* Data segment:

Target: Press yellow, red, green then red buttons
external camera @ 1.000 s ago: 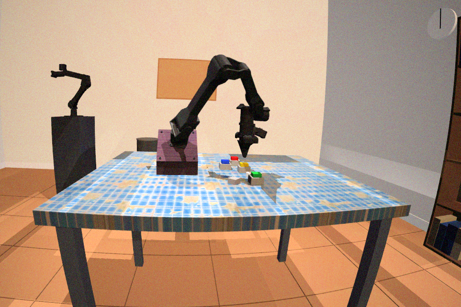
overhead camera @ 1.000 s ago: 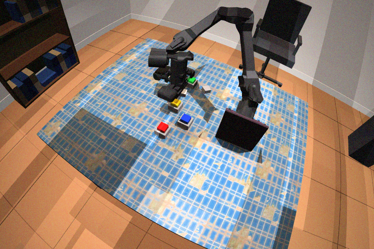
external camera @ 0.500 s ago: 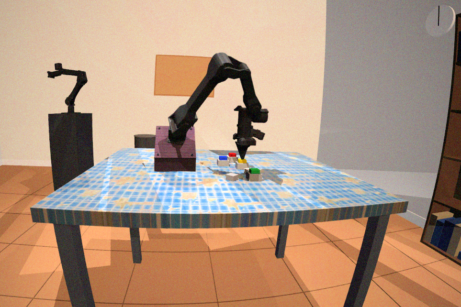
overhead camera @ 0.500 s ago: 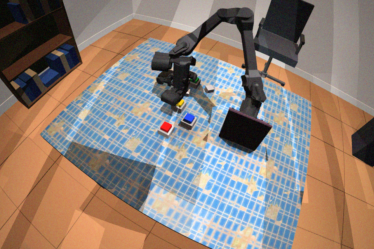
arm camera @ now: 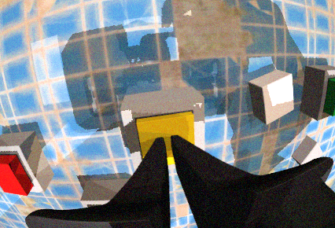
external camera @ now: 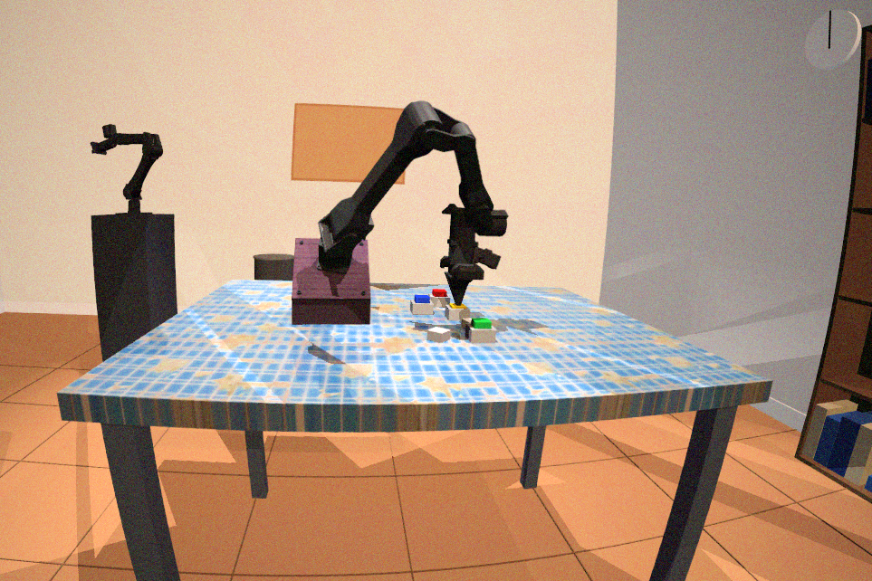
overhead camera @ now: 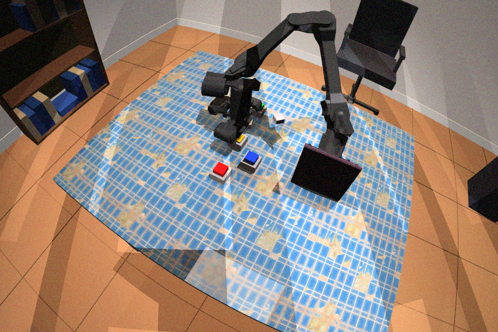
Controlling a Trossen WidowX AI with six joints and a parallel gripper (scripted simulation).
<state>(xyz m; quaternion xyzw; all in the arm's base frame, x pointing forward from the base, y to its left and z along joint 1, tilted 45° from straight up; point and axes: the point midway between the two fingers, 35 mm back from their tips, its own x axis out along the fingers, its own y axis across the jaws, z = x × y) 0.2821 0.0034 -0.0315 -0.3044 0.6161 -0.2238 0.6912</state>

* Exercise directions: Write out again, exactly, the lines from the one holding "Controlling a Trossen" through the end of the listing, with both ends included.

* Answer to this problem:
Controlling a Trossen WidowX AI with six joints and a parallel gripper (scripted simulation).
<state>(xyz m; quaternion xyzw; all in the arm's base frame, x pointing forward from the base, y to its left and z along joint 1, tilted 45° from straight up; point and axes: the point midway between the two fingers, 35 mm back from their tips, its own x axis out along the fingers, its own y axis across the jaws, z = x × y) 0.2821 0.0034 -0.0315 -0.3044 0.6161 -0.2238 0.6912</state>

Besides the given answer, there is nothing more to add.